▸ SOURCE MATERIAL:
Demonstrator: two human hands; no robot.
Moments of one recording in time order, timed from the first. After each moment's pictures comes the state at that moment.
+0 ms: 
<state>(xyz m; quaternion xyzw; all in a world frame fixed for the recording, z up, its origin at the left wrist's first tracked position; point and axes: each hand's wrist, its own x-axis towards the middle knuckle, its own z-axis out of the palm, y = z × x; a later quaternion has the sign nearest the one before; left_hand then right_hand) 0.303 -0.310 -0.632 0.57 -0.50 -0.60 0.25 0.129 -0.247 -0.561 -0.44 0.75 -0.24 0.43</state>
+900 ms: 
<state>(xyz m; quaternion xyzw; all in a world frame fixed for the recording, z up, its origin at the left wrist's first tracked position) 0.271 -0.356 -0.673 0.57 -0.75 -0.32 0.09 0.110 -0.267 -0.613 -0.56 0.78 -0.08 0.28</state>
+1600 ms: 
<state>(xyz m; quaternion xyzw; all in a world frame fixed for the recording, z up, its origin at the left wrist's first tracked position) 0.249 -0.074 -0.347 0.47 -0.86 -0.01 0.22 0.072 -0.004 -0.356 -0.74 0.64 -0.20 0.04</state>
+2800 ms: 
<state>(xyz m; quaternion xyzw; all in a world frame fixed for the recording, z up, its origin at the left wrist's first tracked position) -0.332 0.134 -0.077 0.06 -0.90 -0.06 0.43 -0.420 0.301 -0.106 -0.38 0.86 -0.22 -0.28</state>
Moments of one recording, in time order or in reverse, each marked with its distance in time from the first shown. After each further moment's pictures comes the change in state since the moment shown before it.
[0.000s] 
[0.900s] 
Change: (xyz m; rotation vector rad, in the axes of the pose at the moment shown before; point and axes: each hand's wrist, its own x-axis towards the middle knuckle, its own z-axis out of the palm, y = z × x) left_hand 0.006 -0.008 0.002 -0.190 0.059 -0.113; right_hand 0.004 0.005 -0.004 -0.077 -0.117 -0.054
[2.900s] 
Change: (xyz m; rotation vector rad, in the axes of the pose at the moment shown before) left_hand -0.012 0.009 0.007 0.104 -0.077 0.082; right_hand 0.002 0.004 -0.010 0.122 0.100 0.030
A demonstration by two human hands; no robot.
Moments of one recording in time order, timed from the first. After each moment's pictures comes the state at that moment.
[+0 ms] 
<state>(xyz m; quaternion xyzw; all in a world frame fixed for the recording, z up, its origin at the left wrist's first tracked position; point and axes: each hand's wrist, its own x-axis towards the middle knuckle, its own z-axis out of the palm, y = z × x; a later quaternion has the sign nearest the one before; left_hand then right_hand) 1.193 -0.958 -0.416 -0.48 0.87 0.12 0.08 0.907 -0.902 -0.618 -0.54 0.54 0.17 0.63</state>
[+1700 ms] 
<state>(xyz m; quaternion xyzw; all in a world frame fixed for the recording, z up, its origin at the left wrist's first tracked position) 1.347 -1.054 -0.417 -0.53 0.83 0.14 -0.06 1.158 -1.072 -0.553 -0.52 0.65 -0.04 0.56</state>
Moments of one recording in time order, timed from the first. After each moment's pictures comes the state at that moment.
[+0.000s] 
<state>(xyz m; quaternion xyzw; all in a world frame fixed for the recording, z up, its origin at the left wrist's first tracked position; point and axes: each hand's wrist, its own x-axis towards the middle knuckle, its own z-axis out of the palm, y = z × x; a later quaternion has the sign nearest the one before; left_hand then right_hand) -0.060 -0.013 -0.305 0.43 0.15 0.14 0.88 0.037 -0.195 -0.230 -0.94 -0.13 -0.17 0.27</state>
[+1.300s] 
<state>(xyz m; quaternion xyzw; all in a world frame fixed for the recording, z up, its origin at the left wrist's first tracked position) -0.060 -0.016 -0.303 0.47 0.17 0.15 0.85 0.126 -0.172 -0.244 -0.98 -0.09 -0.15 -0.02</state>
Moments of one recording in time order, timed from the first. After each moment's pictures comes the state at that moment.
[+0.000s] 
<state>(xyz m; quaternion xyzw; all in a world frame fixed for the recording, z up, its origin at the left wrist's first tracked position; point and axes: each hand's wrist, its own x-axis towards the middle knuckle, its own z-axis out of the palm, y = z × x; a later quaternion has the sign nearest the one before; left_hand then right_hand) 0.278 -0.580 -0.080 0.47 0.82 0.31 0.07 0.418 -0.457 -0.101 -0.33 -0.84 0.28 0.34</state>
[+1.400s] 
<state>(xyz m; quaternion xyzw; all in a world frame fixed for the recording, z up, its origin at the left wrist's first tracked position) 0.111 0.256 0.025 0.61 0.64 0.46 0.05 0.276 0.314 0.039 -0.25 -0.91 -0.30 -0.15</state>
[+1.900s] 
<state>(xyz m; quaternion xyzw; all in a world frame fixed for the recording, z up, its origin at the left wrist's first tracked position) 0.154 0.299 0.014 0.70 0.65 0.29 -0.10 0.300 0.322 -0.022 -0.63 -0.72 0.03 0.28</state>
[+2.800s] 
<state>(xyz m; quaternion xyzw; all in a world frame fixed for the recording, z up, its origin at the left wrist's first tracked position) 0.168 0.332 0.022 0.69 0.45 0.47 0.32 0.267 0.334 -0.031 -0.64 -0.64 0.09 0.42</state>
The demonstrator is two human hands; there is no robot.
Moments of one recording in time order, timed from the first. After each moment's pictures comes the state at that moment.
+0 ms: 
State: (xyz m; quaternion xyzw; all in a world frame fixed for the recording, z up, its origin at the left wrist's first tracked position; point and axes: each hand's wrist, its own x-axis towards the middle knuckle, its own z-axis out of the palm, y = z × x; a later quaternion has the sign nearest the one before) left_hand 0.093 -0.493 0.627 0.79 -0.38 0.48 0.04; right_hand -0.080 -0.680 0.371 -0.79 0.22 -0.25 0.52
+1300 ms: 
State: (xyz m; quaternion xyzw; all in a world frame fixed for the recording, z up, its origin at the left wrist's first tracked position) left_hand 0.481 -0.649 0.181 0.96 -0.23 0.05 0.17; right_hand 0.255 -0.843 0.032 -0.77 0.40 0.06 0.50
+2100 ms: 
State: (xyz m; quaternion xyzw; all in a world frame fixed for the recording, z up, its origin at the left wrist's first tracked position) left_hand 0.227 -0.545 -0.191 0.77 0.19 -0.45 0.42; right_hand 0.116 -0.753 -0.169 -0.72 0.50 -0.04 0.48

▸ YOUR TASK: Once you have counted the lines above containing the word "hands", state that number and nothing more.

▸ RESULT: 3